WORK ITEM »
Write the records out exactly, so that no picture remains in the copy.
───── SUPPLIED RECORDS ─────
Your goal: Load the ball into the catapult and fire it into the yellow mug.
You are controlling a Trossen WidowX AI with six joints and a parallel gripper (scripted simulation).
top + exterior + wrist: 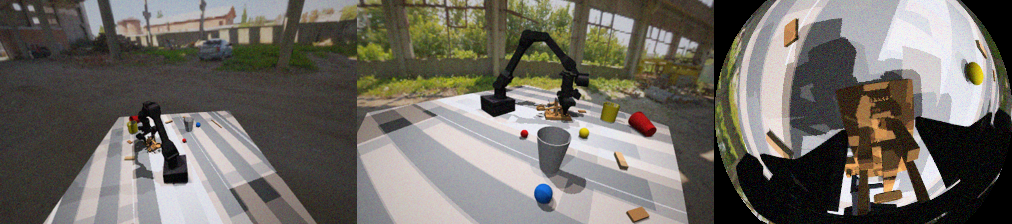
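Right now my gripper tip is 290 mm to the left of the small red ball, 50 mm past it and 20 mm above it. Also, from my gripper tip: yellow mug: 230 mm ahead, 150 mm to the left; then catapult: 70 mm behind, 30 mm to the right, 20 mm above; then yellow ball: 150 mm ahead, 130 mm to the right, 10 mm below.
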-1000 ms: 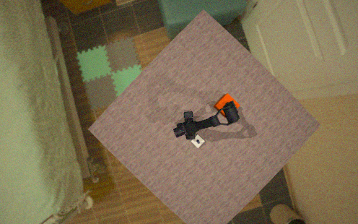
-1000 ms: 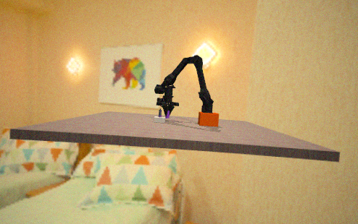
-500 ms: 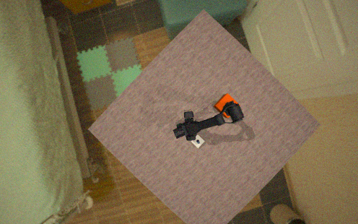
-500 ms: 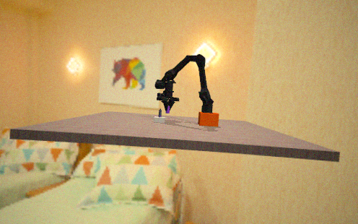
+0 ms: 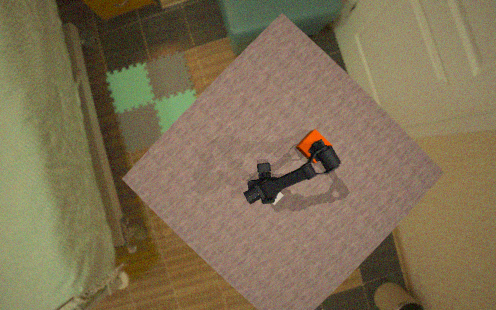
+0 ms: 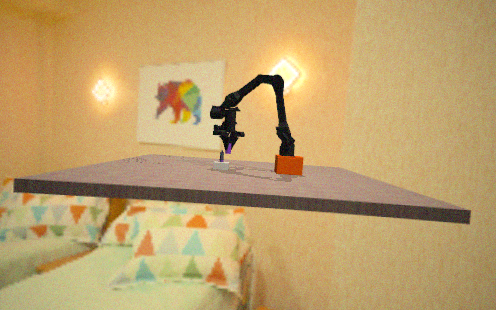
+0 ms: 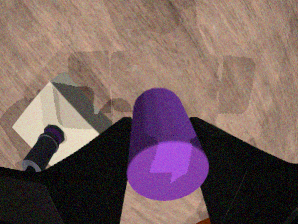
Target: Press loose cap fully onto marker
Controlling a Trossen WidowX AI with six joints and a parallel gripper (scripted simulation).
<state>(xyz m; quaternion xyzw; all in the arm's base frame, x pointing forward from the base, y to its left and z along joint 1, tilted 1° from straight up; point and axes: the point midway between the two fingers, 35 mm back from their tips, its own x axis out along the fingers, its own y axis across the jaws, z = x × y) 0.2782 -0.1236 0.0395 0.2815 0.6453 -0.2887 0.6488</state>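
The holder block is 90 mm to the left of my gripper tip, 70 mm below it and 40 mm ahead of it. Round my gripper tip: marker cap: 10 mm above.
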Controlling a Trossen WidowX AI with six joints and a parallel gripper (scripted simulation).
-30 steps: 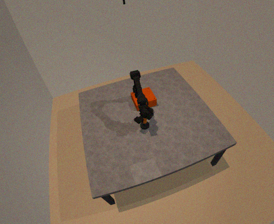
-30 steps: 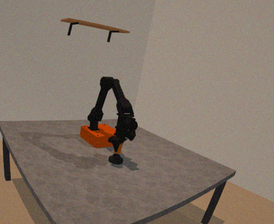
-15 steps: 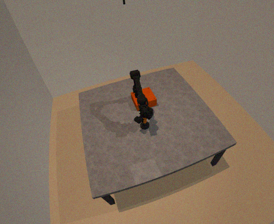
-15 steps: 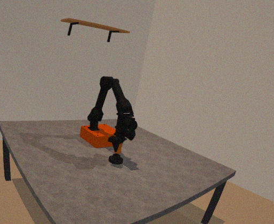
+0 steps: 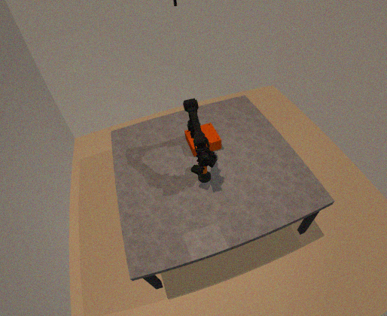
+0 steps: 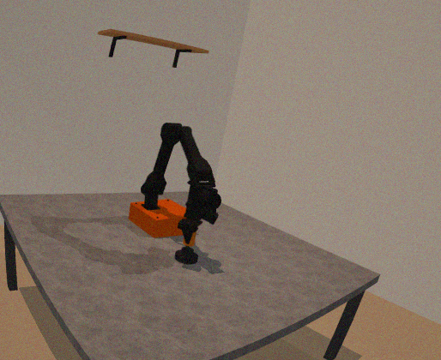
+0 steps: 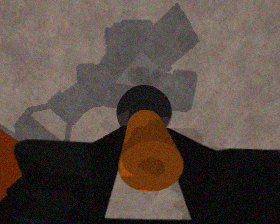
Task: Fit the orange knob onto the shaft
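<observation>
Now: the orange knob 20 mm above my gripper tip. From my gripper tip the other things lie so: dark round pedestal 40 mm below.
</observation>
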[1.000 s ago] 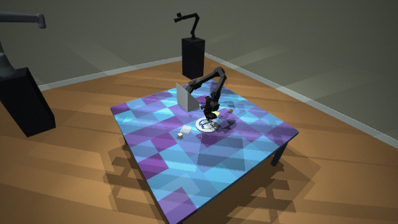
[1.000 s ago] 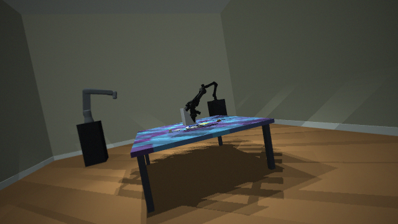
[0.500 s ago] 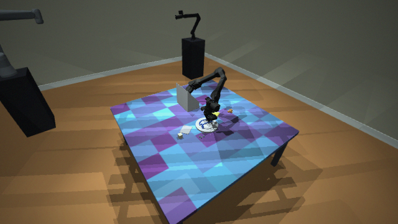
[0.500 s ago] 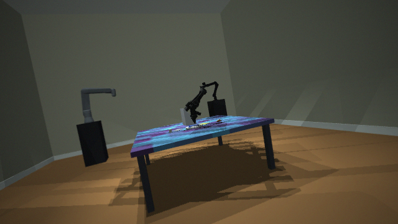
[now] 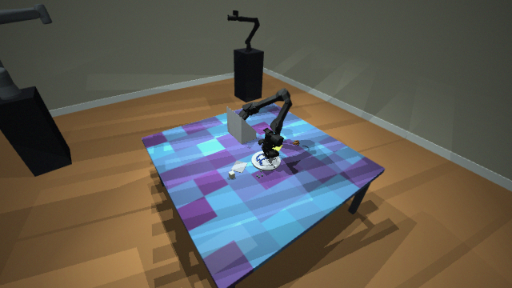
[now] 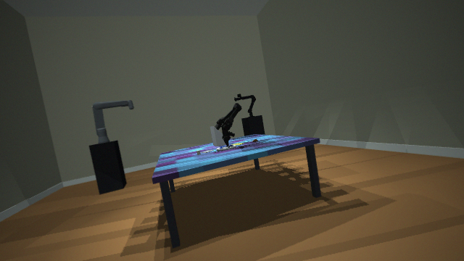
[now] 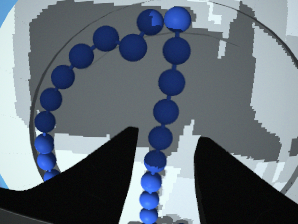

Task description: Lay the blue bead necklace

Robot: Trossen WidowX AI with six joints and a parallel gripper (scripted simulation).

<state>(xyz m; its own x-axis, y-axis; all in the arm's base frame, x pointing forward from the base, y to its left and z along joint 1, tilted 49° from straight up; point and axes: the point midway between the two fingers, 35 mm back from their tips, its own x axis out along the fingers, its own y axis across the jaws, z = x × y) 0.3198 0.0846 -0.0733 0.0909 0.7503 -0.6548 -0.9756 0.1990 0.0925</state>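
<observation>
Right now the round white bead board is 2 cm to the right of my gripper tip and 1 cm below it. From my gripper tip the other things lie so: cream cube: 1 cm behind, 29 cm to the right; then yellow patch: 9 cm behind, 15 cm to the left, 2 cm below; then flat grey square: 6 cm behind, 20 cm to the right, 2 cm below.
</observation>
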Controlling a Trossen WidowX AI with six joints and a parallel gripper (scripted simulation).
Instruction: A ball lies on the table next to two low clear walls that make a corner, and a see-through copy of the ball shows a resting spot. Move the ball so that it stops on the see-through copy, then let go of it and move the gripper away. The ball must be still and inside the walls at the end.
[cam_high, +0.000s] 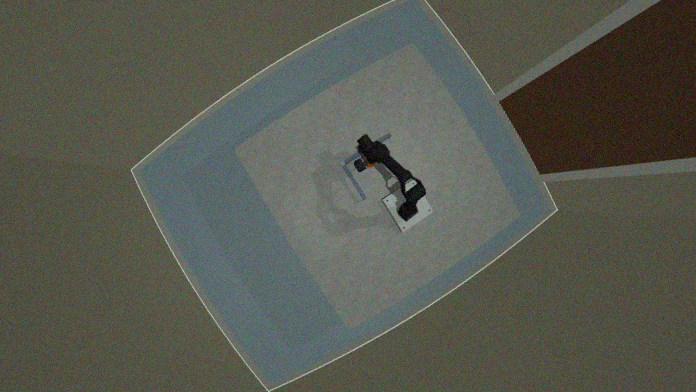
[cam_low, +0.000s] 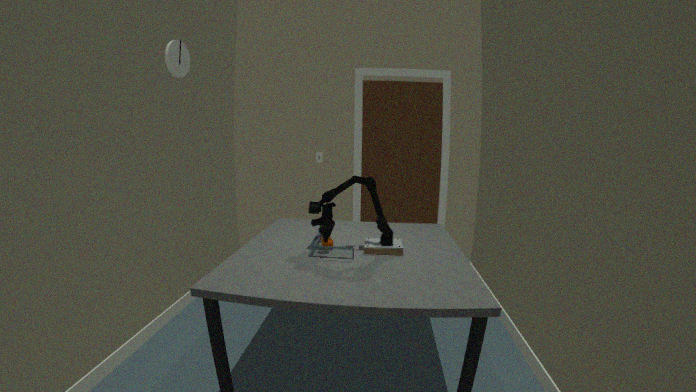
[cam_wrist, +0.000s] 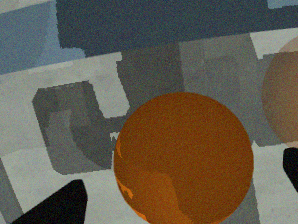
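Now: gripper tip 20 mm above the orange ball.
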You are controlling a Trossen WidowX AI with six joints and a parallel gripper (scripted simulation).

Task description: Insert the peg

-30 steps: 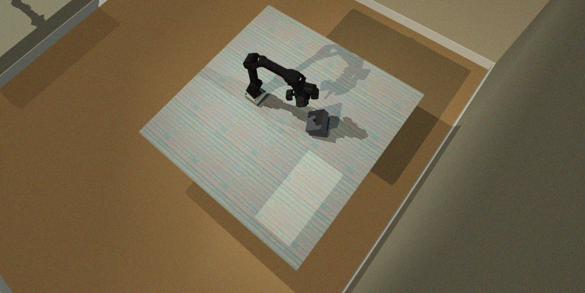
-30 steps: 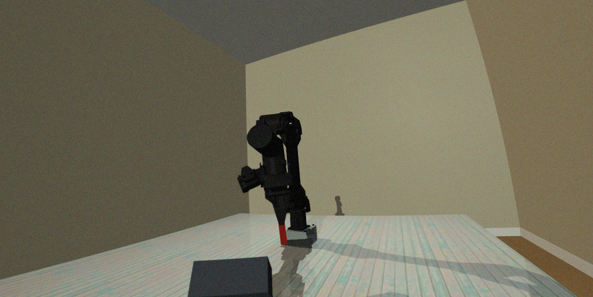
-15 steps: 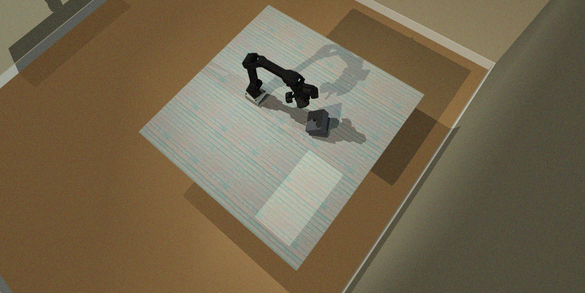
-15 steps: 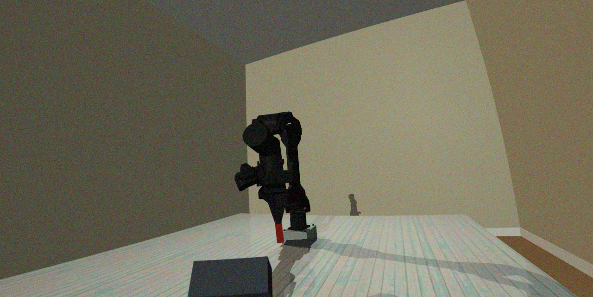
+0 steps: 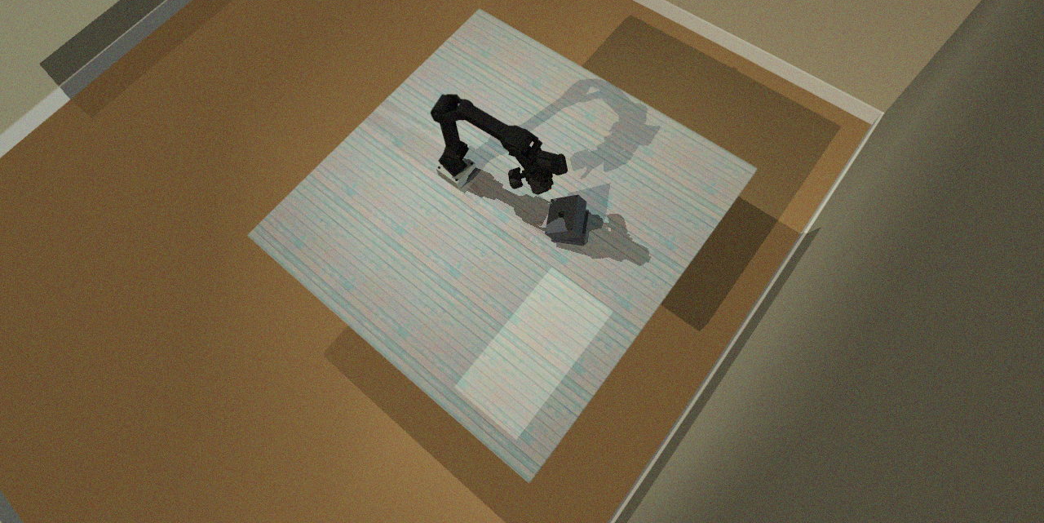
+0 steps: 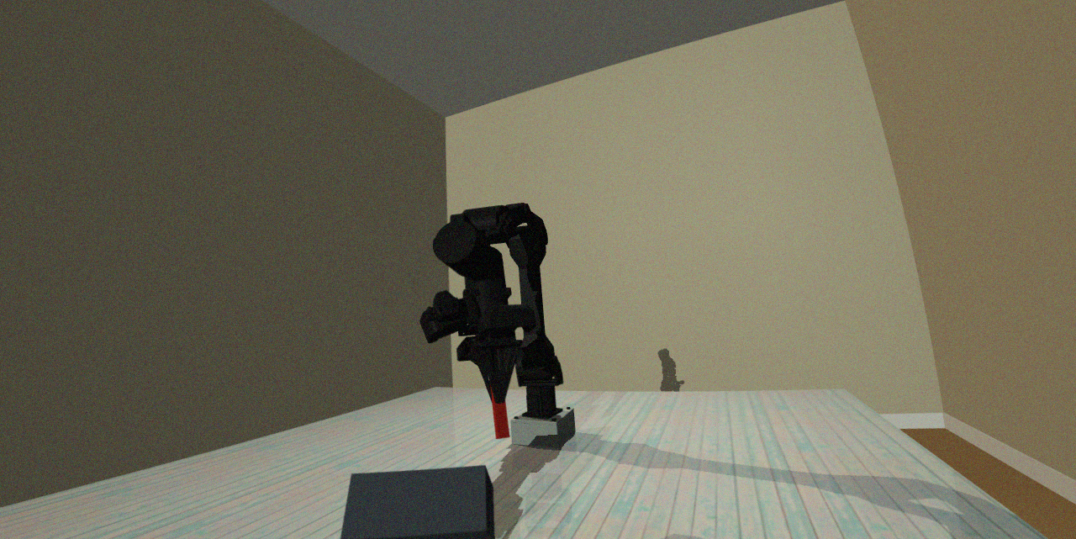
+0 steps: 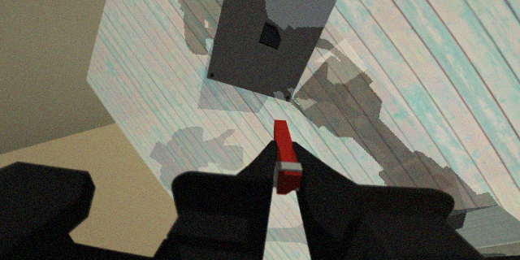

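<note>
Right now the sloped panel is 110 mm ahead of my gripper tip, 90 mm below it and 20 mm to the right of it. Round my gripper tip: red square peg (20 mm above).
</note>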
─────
ANSWER SPACE »
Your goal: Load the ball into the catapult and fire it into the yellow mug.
You are controlling a Trossen WidowX AI with six joints and a parallel gripper (scripted simulation).
top + exterior + wrist: 
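Right now my gripper tip is 290 mm to the left of the small red ball, 50 mm past it and 20 mm above it. Also, from my gripper tip: yellow mug: 230 mm ahead, 150 mm to the left; then catapult: 70 mm behind, 30 mm to the right, 20 mm above; then yellow ball: 150 mm ahead, 130 mm to the right, 10 mm below.
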-1000 ms: 
-1000 ms: 
-500 ms: 
-500 ms: 
+0 ms: 
+0 ms: 
+0 ms: 
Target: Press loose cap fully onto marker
Controlling a Trossen WidowX AI with six joints and a parallel gripper (scripted simulation).
<state>(xyz m; quaternion xyzw; all in the arm's base frame, x pointing forward from the base, y to its left and z along joint 1, tilted 1° from straight up; point and axes: the point midway between the two fingers, 35 mm back from their tips, its own x axis out along the fingers, its own y axis across the jaws, z = x × y) 0.2782 -0.1236 0.0395 0.2815 0.6453 -0.2887 0.6488</state>
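The holder block is 90 mm to the left of my gripper tip, 70 mm below it and 40 mm ahead of it. Round my gripper tip: marker cap: 10 mm above.
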Controlling a Trossen WidowX AI with six joints and a parallel gripper (scripted simulation).
-30 steps: 
-30 steps: 
-15 steps: 
-15 steps: 
+0 steps: 
+0 steps: 
+0 steps: 
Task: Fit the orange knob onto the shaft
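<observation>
Now: the orange knob 20 mm above my gripper tip. From my gripper tip the other things lie so: dark round pedestal 40 mm below.
</observation>
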[1.000 s ago] 
[1.000 s ago] 
[0.500 s ago] 
[0.500 s ago] 
[now] 
[now] 
[now] 

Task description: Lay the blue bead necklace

Robot: Trossen WidowX AI with six joints and a parallel gripper (scripted simulation).

<state>(xyz m; its own x-axis, y-axis; all in the arm's base frame, x pointing forward from the base, y to its left and z along joint 1, tilted 49° from straight up; point and axes: the point midway between the two fingers, 35 mm back from their tips, its own x axis out along the fingers, its own y axis across the jaws, z = x × y) 0.3198 0.0846 -0.0733 0.0909 0.7503 -0.6548 -0.9756 0.1990 0.0925</state>
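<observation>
Right now the round white bead board is 2 cm to the right of my gripper tip and 1 cm below it. From my gripper tip the other things lie so: cream cube: 1 cm behind, 29 cm to the right; then yellow patch: 9 cm behind, 15 cm to the left, 2 cm below; then flat grey square: 6 cm behind, 20 cm to the right, 2 cm below.
</observation>
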Controlling a Trossen WidowX AI with six joints and a parallel gripper (scripted simulation).
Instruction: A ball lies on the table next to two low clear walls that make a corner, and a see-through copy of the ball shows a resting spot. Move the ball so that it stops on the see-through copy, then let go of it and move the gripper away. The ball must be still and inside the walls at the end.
[cam_high, +0.000s] 
[cam_low, +0.000s] 
[cam_wrist, +0.000s] 
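Now: gripper tip 20 mm above the orange ball.
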You are controlling a Trossen WidowX AI with six joints and a parallel gripper (scripted simulation).

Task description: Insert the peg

-30 steps: 
-30 steps: 
-15 steps: 
-15 steps: 
+0 steps: 
+0 steps: 
+0 steps: 

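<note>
Right now the sloped panel is 110 mm ahead of my gripper tip, 90 mm below it and 20 mm to the right of it. Round my gripper tip: red square peg (20 mm above).
</note>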

The response is now finished.